- TASK STATEMENT -
Only lines containing the string "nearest" belong in the answer; find them in the records and copy them.
========================
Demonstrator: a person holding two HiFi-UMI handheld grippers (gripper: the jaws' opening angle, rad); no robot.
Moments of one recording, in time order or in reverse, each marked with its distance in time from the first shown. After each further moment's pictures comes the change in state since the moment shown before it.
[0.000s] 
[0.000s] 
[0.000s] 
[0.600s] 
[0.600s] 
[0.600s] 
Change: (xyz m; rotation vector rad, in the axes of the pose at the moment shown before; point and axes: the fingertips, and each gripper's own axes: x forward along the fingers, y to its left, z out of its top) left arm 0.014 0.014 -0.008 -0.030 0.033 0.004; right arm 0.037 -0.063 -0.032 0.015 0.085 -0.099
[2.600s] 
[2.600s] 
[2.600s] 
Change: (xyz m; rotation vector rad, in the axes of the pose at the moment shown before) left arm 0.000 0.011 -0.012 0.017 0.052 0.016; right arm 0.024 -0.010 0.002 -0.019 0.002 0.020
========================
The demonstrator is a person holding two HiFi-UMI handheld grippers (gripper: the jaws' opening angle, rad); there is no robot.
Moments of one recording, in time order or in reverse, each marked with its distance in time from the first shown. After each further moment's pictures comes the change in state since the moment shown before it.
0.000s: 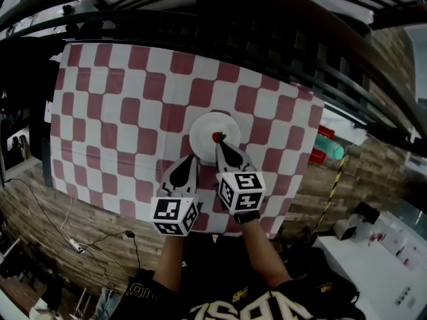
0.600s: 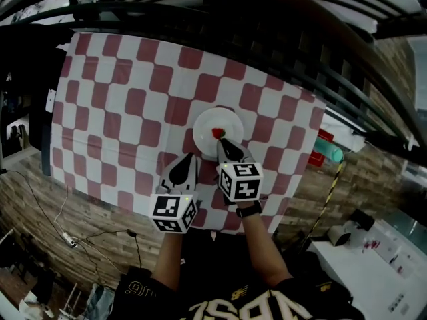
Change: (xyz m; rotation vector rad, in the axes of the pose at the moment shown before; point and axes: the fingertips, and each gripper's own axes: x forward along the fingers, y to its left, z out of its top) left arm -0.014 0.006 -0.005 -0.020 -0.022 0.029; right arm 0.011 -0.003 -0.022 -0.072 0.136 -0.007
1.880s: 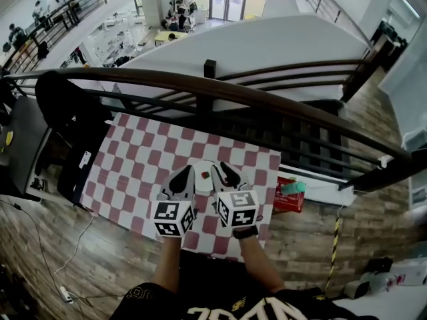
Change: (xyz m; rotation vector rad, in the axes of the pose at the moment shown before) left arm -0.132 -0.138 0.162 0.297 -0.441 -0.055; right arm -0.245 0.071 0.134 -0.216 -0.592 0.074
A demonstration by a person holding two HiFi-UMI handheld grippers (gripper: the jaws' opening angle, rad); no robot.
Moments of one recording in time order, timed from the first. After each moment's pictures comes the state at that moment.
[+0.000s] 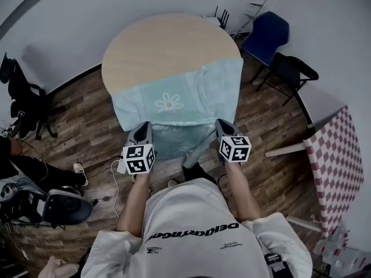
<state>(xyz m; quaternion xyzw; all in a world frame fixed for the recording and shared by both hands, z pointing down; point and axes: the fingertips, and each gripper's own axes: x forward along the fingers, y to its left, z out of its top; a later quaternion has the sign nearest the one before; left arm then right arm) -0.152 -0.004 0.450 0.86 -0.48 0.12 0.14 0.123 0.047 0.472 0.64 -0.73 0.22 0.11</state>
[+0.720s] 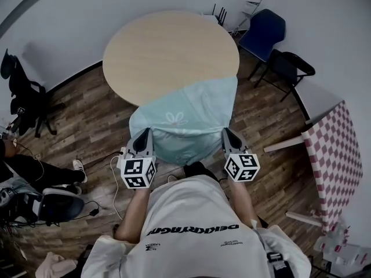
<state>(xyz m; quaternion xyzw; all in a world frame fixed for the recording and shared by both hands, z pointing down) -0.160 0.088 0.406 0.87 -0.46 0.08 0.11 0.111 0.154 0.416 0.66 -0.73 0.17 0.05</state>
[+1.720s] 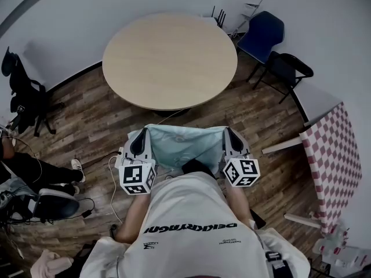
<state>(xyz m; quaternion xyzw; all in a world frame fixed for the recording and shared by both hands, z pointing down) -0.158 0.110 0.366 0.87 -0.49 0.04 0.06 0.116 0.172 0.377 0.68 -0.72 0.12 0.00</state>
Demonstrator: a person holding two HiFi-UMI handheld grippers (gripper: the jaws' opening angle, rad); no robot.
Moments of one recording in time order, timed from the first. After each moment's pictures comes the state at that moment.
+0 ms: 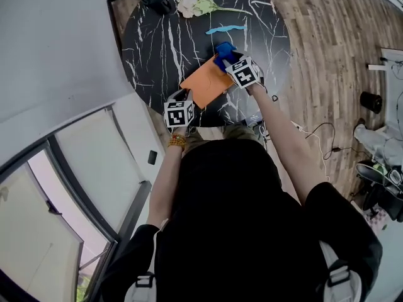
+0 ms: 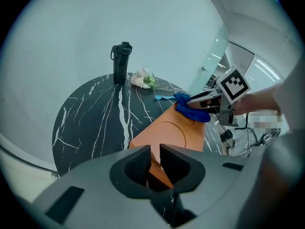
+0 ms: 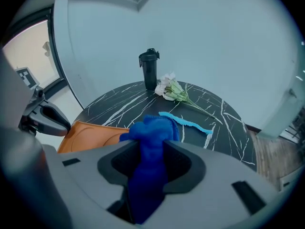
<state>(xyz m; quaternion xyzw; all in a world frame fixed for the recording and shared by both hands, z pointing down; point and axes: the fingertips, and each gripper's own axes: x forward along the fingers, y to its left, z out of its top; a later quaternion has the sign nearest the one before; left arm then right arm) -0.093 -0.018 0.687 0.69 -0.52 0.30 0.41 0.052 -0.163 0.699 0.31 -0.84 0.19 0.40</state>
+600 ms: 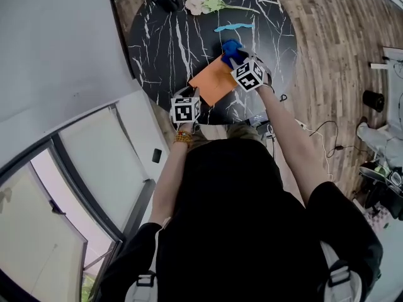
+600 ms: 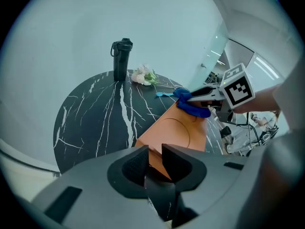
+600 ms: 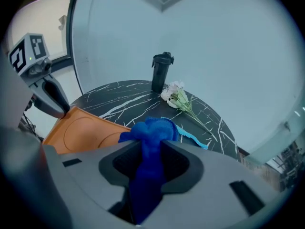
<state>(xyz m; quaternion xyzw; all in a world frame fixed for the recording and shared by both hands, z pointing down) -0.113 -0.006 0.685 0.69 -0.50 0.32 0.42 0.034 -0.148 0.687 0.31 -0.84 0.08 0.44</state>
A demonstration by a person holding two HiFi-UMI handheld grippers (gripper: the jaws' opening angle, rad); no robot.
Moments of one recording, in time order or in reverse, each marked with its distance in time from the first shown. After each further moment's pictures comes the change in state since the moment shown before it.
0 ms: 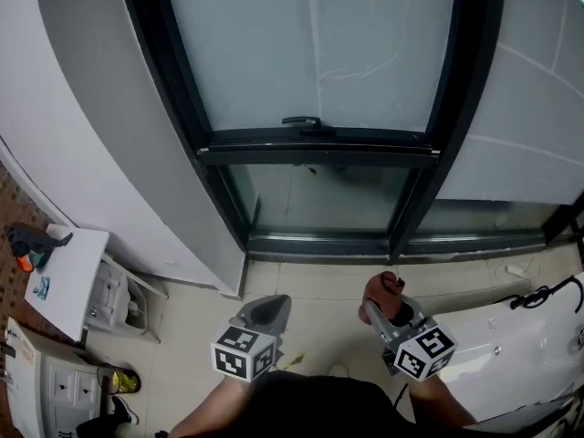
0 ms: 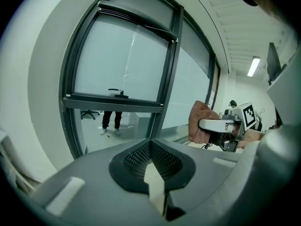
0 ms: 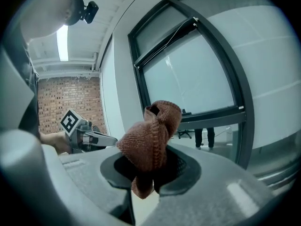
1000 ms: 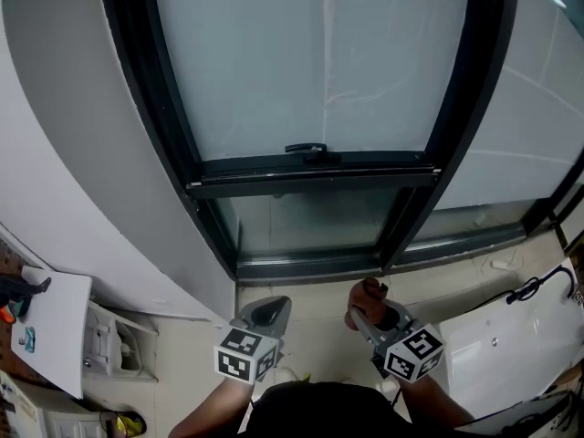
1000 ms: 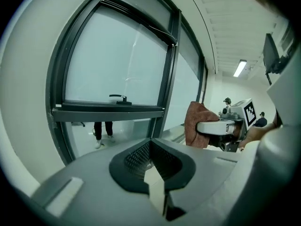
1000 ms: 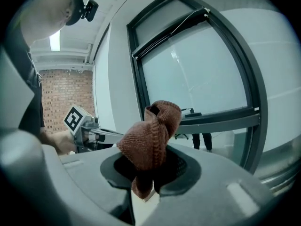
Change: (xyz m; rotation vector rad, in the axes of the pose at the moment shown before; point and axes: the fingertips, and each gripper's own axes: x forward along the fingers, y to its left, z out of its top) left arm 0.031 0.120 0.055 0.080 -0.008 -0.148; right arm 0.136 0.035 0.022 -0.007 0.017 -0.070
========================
- THE COMPLETED TASK -
<state>(xyz m; quaternion xyzw; all in a world frame fixed for the recording and shared by both hands, z pointing down; point and axes: the fingertips, and each gripper's own axes: x forward along the fingers, y to its left, z out of its top; a later quaternion has the sign nearest the one before; left arm then right arm) -0.152 -0.004 0.450 0.86 -0.48 0.12 0.14 0.123 0.047 0.472 0.64 -0.73 0.22 0.11</state>
<state>(xyz m; quaternion xyzw; all in a world frame fixed for the recording and shared by both hands, z pointing down; point and axes: the fingertips, and each gripper's own axes: x forward along the fingers, y to its left, z out of its top; a later quaternion has the sign nearest the one before; left arm then right arm) -0.093 -0.018 0.687 0.69 -0.52 0.30 0.41 0.052 -0.163 0.699 0.31 -0.84 0.19 0.40</state>

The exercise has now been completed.